Segment Start: Exercise data

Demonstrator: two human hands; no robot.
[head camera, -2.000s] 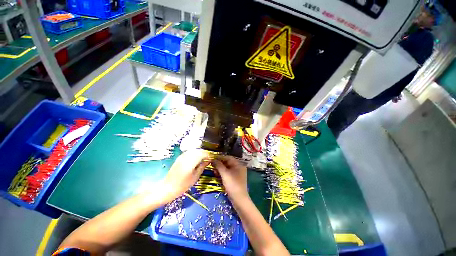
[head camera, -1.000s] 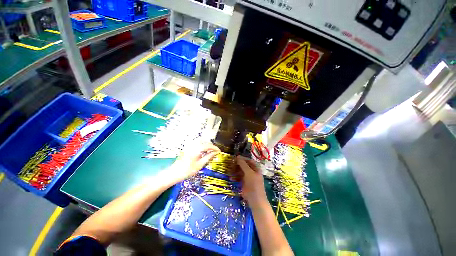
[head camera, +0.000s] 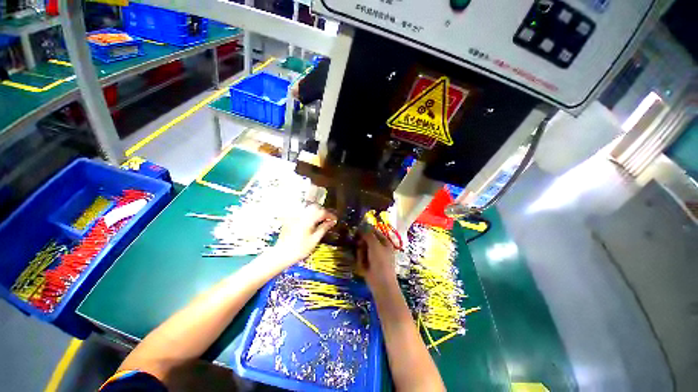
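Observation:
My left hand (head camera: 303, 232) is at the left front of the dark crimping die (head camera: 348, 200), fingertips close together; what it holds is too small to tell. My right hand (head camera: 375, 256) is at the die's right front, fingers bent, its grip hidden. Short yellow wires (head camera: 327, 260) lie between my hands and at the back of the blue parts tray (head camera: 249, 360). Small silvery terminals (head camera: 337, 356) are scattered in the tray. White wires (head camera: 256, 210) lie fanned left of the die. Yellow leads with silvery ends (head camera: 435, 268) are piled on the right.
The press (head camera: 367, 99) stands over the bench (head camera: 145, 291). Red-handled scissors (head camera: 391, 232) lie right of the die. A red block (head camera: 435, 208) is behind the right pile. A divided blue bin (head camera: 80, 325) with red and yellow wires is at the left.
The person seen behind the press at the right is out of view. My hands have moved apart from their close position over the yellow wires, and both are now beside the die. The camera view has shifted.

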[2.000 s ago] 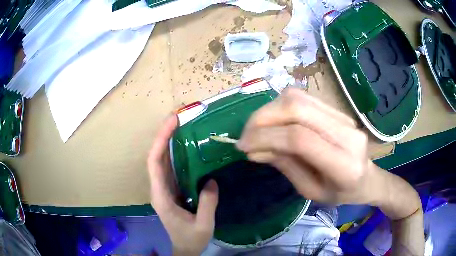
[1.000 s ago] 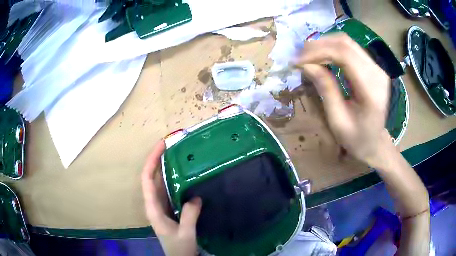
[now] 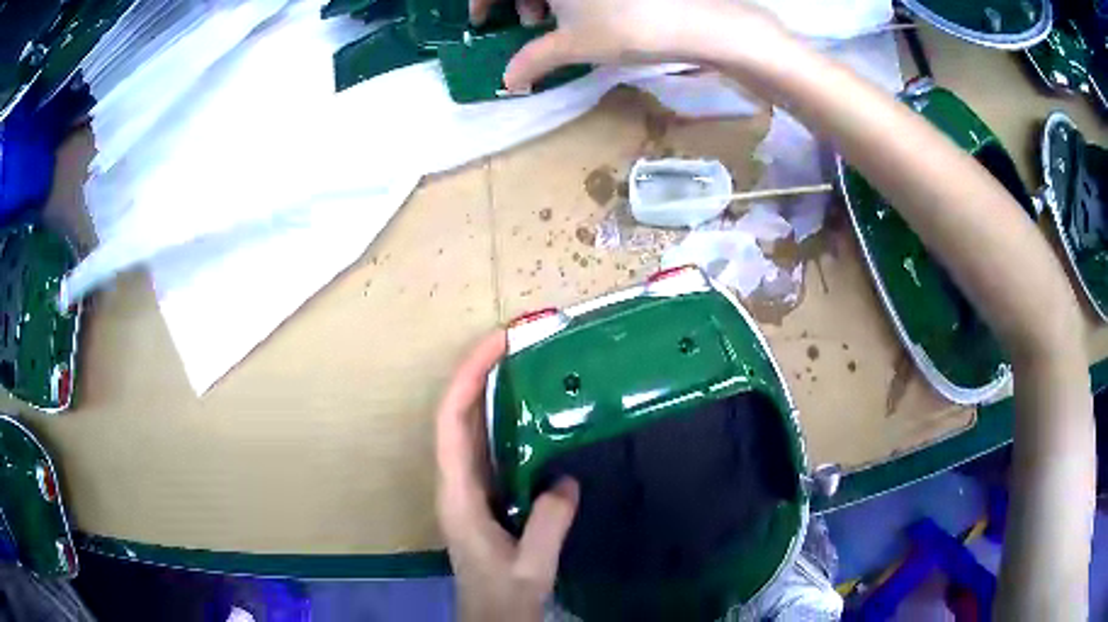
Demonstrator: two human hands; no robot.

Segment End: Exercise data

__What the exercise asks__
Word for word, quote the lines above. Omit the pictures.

__Answer to this task__
Demonstrator: two human hands; no robot.
[head camera, -2.000s] 
[head camera, -1.000s] 
[head camera, +0.000s] 
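Observation:
My left hand (head camera: 303, 232) is at the left front of the dark crimping die (head camera: 348, 200), fingertips close together; what it holds is too small to tell. My right hand (head camera: 375, 256) is at the die's right front, fingers bent, its grip hidden. Short yellow wires (head camera: 327, 260) lie between my hands and at the back of the blue parts tray (head camera: 249, 360). Small silvery terminals (head camera: 337, 356) are scattered in the tray. White wires (head camera: 256, 210) lie fanned left of the die. Yellow leads with silvery ends (head camera: 435, 268) are piled on the right.
The press (head camera: 367, 99) stands over the bench (head camera: 145, 291). Red-handled scissors (head camera: 391, 232) lie right of the die. A red block (head camera: 435, 208) is behind the right pile. A divided blue bin (head camera: 80, 325) with red and yellow wires is at the left.
The person seen behind the press at the right is out of view. My hands have moved apart from their close position over the yellow wires, and both are now beside the die. The camera view has shifted.
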
[2.000 s ago] 
[1.000 s ago] 
[now] 
Demonstrator: two human hands; no robot.

What was asked for in the exercise is now done.